'''

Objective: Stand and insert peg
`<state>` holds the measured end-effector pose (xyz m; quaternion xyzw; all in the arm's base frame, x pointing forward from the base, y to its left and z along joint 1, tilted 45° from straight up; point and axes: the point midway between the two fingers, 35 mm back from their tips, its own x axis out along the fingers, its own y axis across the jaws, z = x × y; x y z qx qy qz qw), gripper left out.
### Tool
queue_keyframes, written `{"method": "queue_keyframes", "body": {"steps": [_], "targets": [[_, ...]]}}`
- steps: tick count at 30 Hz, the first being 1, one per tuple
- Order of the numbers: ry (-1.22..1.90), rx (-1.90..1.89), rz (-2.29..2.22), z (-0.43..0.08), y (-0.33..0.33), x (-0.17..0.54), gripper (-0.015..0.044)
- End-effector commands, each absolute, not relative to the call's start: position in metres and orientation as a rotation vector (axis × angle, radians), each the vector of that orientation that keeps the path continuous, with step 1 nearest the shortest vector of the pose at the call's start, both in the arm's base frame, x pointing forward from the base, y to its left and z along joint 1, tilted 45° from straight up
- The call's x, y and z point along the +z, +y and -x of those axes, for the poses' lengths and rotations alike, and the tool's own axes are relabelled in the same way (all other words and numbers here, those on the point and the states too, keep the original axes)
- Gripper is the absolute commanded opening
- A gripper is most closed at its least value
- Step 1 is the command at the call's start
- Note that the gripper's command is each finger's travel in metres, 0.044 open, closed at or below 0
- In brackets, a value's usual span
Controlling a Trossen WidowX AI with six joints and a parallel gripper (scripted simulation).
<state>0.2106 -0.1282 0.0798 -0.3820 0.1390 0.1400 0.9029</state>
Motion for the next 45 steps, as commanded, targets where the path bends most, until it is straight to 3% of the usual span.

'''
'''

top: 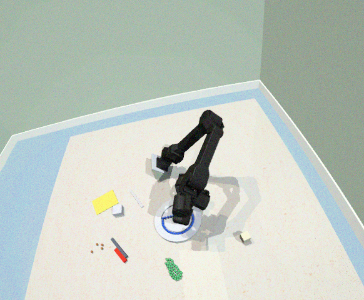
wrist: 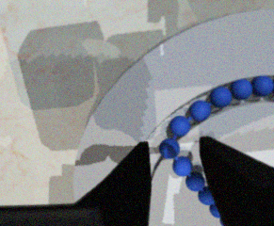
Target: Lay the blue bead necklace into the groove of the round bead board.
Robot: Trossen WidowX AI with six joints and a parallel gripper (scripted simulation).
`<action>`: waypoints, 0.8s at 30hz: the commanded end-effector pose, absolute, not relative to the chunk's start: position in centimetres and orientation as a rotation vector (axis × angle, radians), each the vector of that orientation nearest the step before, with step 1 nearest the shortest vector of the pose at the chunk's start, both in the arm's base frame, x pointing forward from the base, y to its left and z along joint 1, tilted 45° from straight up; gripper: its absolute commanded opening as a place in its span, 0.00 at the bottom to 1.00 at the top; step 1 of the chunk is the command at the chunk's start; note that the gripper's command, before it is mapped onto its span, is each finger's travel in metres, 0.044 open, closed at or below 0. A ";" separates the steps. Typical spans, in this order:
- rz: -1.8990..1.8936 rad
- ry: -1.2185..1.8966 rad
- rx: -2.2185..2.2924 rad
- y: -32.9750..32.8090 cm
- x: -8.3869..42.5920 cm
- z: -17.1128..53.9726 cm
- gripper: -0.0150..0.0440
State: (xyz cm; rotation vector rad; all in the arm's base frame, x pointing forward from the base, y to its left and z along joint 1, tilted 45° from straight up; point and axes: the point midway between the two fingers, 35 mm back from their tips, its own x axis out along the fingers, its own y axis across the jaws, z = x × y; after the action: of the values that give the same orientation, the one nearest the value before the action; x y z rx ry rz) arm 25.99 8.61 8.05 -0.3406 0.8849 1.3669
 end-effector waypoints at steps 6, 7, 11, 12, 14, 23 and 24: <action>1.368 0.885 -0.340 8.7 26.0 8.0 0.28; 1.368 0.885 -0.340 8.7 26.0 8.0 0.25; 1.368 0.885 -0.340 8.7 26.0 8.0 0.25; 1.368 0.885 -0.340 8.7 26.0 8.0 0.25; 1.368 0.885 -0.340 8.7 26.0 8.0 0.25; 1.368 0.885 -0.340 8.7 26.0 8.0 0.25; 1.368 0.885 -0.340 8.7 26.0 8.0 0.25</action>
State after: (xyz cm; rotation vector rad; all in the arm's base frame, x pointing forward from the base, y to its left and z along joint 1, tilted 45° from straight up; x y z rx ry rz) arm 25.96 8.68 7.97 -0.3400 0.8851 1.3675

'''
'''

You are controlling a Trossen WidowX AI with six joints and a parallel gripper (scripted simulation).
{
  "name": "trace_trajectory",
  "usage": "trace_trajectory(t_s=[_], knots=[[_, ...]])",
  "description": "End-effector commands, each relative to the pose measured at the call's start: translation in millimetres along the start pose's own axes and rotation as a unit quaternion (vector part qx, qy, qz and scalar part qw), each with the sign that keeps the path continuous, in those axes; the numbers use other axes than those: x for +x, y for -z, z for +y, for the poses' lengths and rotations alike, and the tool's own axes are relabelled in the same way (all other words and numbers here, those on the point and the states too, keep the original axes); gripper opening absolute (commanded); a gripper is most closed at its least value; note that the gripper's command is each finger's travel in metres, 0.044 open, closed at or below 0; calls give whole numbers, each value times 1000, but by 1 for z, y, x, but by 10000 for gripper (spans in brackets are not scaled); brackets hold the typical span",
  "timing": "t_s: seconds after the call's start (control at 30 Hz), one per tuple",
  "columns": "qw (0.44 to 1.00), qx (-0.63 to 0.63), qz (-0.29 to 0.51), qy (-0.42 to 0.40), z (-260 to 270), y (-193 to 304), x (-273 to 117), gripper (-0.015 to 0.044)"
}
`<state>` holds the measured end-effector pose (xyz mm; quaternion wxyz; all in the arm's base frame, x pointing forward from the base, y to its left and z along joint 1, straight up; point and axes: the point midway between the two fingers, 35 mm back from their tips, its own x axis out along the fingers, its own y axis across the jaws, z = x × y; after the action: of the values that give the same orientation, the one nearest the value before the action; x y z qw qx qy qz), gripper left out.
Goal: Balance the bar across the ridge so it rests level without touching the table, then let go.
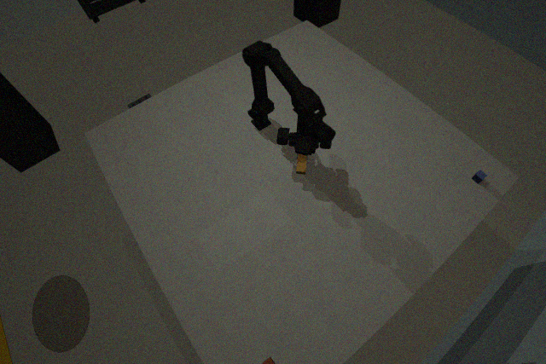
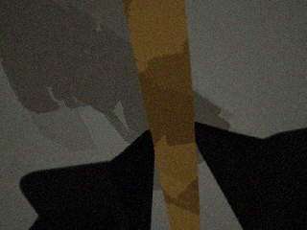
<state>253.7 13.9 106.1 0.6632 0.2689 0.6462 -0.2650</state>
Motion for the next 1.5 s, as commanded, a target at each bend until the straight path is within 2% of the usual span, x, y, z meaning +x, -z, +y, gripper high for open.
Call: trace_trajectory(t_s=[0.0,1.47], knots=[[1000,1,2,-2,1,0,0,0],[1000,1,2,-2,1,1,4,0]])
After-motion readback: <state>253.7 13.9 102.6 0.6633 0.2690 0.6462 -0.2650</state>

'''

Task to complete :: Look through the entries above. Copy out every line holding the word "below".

Solution to the problem ::
- Note that the gripper's command is each finger's travel in metres, 0.044 open, closed at or below 0
`<action>`: waypoints, 0.8s at 30hz: the commanded end-effector pose, absolute, not relative to the chunk's start: position in centimetres and orientation as a rotation vector (axis × angle, radians), each the vector of that orientation nearest the step before, with step 1 nearest the shortest vector of the pose at the chunk's start, both in the arm's base frame, x pointing forward from the base, y to its left and z along joint 1, tilted 45° from straight up; gripper: its absolute commanded opening as a place in its span, 0.00 at the bottom to 1.00 at the top; step 1 of the chunk is the command at the chunk's start; note that the gripper's command, before it is mapped onto its span, is each finger's travel in metres, 0.044 open, closed at or below 0. A ";" separates the steps. Typical spans, in this order:
  "description": "End-effector commands, each relative to the pose measured at the call's start: translation in millimetres along the start pose's own axes and rotation as a unit quaternion (vector part qx, qy, qz and scalar part qw), each with the sign that keeps the path continuous, in those axes; the numbers use other axes than those: x for +x, y for -z, z for +y, for the poses' lengths and rotations alike, and the tool's own axes are relabelled in the same way (all other words and numbers here, those on the point and the states too, keep the original axes); gripper opening absolute (commanded); a gripper is most closed at its least value; note that the gripper's command is each finger's travel in metres, 0.044 open, closed at or below 0; calls give whole numbers, each value times 1000, but by 1 for z, y, x, but by 10000 for gripper (spans in brackets are not scaled); brackets hold the typical span",

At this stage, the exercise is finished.